The Ruaraka-based beer maker also warned that the proposed law would force players in the alcohol value chain that includes farmers, distributors and bars to shed at least 60,809 direct and indirect jobs due to a reduction in volumes of alcohol sold.

“Reduction in the volume of alcohol sold by KBL/UDV distributors would force them to cut workforce by 33 per cent…Bars and restaurants that heavily rely on alcohol sales will have to cut 60,000 jobs with a total earning capacity of Sh1.8 billion per month,” the firm said in its petition.

The alcohol industry lost more than 50,000 jobs between March and September in the wake of the Covid-19 pandemic as the sector took a hit from the restrictions imposed to curb the spread of the disease.

Kenya shut down bars in March last year after reporting the first coronavirus case, occasioning an economic meltdown in the industry marked by thousands of job losses and permanent closure of some establishments.
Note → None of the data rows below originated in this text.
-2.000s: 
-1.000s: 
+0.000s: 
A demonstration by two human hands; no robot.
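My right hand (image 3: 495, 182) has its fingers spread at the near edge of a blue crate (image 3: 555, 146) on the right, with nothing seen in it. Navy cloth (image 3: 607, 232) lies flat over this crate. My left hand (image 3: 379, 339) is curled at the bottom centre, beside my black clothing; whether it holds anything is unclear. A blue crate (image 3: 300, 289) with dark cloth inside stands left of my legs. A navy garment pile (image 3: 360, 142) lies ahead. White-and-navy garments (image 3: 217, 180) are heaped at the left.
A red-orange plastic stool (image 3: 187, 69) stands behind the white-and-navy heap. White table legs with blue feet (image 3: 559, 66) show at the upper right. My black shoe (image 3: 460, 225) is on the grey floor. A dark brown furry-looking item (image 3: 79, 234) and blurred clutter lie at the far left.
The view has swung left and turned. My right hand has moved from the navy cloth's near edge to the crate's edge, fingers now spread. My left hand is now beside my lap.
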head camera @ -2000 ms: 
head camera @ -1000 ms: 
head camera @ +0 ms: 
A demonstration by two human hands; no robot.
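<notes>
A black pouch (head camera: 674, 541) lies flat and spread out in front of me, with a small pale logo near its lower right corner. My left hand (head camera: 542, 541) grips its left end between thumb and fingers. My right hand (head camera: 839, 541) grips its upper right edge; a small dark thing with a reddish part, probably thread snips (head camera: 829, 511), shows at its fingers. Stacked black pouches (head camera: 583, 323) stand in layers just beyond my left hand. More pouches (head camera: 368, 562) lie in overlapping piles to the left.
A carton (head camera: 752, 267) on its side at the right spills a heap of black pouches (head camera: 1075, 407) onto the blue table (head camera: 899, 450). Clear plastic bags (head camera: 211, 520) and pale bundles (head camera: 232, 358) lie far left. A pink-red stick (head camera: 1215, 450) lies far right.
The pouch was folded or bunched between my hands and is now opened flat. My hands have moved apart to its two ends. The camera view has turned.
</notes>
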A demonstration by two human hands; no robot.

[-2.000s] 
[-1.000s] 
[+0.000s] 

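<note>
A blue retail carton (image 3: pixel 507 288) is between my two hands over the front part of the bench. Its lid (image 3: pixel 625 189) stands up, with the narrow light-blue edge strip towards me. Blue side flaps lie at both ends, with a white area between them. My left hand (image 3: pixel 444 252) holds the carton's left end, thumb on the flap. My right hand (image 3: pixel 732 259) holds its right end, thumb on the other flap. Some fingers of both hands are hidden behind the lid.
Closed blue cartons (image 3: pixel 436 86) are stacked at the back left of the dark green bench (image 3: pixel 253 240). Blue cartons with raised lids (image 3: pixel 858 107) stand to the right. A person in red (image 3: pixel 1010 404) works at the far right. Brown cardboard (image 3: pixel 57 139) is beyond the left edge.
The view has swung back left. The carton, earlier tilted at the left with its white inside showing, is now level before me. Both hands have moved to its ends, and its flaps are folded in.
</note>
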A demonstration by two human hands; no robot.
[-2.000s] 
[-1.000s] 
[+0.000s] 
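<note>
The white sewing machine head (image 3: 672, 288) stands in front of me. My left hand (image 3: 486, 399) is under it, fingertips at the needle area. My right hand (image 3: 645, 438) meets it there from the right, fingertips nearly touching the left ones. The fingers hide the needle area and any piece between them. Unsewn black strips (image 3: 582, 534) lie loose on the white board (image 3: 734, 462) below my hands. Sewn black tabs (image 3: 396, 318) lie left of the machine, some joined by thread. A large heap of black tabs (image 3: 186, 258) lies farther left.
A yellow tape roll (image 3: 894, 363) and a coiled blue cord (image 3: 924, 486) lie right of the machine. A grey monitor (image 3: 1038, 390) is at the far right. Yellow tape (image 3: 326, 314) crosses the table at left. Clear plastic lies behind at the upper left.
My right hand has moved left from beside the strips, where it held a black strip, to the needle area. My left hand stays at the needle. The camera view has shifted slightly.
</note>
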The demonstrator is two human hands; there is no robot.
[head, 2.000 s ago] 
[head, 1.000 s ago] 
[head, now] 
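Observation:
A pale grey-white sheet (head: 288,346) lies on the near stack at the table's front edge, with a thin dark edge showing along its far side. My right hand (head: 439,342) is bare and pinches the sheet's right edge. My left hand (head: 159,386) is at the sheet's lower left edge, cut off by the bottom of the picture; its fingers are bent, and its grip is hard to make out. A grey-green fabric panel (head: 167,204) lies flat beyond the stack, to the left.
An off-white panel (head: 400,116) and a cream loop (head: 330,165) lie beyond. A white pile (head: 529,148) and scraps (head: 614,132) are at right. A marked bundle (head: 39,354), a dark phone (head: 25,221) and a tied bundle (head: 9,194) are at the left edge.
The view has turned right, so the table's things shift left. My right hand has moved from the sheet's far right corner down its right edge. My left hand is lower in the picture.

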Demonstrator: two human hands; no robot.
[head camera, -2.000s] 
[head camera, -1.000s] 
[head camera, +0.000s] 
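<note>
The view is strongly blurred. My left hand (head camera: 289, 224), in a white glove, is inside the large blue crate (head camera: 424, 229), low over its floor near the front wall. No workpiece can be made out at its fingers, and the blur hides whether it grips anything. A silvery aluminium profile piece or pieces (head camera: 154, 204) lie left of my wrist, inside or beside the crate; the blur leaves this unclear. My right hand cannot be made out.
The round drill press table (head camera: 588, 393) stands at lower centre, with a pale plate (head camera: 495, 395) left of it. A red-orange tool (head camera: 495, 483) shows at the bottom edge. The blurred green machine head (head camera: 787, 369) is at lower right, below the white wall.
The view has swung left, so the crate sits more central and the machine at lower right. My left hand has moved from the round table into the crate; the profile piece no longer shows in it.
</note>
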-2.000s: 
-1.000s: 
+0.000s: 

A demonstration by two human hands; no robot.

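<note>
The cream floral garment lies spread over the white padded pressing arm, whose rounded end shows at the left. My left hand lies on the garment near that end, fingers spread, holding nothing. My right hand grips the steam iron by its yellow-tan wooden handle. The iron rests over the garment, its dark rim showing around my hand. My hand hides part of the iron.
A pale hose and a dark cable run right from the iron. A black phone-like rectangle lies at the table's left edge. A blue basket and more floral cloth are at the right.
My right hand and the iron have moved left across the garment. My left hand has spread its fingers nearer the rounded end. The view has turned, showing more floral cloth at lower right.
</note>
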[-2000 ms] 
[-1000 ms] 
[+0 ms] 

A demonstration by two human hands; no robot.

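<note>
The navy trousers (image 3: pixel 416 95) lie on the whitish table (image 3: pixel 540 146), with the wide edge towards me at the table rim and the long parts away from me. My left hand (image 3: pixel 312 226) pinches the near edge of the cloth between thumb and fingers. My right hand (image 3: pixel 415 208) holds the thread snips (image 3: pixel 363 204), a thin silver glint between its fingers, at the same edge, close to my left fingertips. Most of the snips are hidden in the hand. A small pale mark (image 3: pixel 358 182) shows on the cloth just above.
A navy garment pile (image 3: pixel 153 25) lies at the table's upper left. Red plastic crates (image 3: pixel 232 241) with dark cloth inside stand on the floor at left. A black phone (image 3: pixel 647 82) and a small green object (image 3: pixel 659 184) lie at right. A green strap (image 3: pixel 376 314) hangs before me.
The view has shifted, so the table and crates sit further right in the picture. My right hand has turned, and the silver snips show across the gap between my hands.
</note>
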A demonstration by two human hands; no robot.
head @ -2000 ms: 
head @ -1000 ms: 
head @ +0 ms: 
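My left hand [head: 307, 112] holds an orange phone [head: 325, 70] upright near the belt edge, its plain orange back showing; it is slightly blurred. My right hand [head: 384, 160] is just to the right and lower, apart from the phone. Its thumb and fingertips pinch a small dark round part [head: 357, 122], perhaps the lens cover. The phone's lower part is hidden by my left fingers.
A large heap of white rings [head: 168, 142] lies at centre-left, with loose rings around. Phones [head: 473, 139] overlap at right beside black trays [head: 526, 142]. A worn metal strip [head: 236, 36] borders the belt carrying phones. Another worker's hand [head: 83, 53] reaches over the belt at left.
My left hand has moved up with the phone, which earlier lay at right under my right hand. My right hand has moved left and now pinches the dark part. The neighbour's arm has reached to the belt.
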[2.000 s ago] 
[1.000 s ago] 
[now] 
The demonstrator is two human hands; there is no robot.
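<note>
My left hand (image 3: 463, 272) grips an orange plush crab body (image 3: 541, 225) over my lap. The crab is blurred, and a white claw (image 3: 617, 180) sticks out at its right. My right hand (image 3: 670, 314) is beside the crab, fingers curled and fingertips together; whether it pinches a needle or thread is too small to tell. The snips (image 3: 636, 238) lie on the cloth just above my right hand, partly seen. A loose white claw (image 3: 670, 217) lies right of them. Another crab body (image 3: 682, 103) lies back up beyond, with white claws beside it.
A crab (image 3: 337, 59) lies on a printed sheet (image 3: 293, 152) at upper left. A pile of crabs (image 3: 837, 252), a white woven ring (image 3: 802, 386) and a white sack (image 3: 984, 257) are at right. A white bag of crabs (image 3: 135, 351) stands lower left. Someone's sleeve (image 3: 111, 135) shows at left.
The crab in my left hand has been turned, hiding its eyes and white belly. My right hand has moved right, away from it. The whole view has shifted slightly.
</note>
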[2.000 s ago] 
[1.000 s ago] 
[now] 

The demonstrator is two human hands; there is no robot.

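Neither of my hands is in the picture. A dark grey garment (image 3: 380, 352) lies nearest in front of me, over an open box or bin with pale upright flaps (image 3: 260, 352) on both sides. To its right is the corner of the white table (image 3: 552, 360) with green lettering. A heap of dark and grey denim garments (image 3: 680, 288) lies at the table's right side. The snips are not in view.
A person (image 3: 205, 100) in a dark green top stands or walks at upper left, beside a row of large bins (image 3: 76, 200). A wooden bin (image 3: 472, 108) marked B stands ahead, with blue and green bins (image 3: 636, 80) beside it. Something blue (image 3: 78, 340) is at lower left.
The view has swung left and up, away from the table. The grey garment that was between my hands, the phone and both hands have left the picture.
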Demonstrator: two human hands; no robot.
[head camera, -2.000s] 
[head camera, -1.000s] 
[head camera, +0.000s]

Bars started partial reopening in September but the sector is still struggling to regain its footing.

EABL’s net profit dropped to a six-year low on the State closure of bars to contain Covid-19 spread, highlighting the impact of the restrictions on the industry.

The brewer’s net profit dropped 39 per cent to Sh7 billion for the year ended June 2020, with net sales for the second half of the year plunging 29 per cent.

EABL then rolled out a two-year Sh532 million ($5 million) recovery fund to help pubs and bars resume trade post-lockdown.

The proposed law would have made Kenya’s packaging threshold one of the highest in the world and worsen the fortunes of an industry that is still grappling with the Covid-19 economic meltdown.

Those in breach of the proposed packaging rule risked a fine of Sh50,000, a jail term of six months or both, says the Bill whose fate now lies in the hands of the lawmakers who will vote to reject or agree to the committee’s recommendations.